WHAT THIS TASK INVOLVES.
Each entry needs to be given again, character for character.

[Source data]
######

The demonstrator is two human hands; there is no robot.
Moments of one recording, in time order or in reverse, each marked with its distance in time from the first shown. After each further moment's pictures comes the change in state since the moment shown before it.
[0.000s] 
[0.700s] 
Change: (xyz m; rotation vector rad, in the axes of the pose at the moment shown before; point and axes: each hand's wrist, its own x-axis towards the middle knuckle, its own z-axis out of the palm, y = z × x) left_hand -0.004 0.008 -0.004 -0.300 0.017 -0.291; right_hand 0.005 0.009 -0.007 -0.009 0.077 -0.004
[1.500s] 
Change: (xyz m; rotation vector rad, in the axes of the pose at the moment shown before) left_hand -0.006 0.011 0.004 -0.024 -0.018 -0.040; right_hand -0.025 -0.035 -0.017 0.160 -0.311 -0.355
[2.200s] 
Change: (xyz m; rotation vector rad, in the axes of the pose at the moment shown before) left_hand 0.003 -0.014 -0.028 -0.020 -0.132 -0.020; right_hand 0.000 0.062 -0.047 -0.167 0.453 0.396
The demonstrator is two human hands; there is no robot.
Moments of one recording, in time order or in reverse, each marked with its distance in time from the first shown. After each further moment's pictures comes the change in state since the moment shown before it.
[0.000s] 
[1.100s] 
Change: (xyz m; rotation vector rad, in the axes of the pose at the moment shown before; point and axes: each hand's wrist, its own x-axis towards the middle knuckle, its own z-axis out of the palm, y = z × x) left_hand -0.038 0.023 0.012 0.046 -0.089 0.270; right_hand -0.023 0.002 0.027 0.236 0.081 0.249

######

WRITTEN SOLUTION.
The demonstrator is two human hands; there is no robot.
Moments of one recording, in time order or in reverse, each marked with its distance in time from the first shown. After each further moment's pictures comes the change in state since the moment shown before it.
[0.000s] 
[0.700s] 
Change: (xyz m; rotation vector rad, in the axes of the pose at the moment shown before; point and axes: each hand's wrist, its own x-axis towards the middle knuckle, its own z-axis out of the palm, y = z × x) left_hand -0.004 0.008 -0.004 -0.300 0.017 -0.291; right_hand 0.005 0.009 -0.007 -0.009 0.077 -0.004
[1.500s] 
Change: (xyz m; rotation vector rad, in the axes of the pose at the moment shown before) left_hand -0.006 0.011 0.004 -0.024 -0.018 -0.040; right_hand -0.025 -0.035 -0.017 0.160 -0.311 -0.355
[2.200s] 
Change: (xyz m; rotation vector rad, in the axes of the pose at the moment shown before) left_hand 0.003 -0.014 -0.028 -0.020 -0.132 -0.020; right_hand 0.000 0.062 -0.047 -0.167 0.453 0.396
The demonstrator is two human hands; there is no robot.
Moments of one recording, in time order or in reverse, each marked with its distance in time from the first shown. After each further moment's pictures comes the change in state since the moment shown before it.
[0.000s] 
[1.100s] 
Change: (xyz m; rotation vector rad, in the axes of the pose at the moment shown before; point and axes: each hand's wrist, its own x-axis towards the middle knuckle, its own z-axis out of the palm, y = z × x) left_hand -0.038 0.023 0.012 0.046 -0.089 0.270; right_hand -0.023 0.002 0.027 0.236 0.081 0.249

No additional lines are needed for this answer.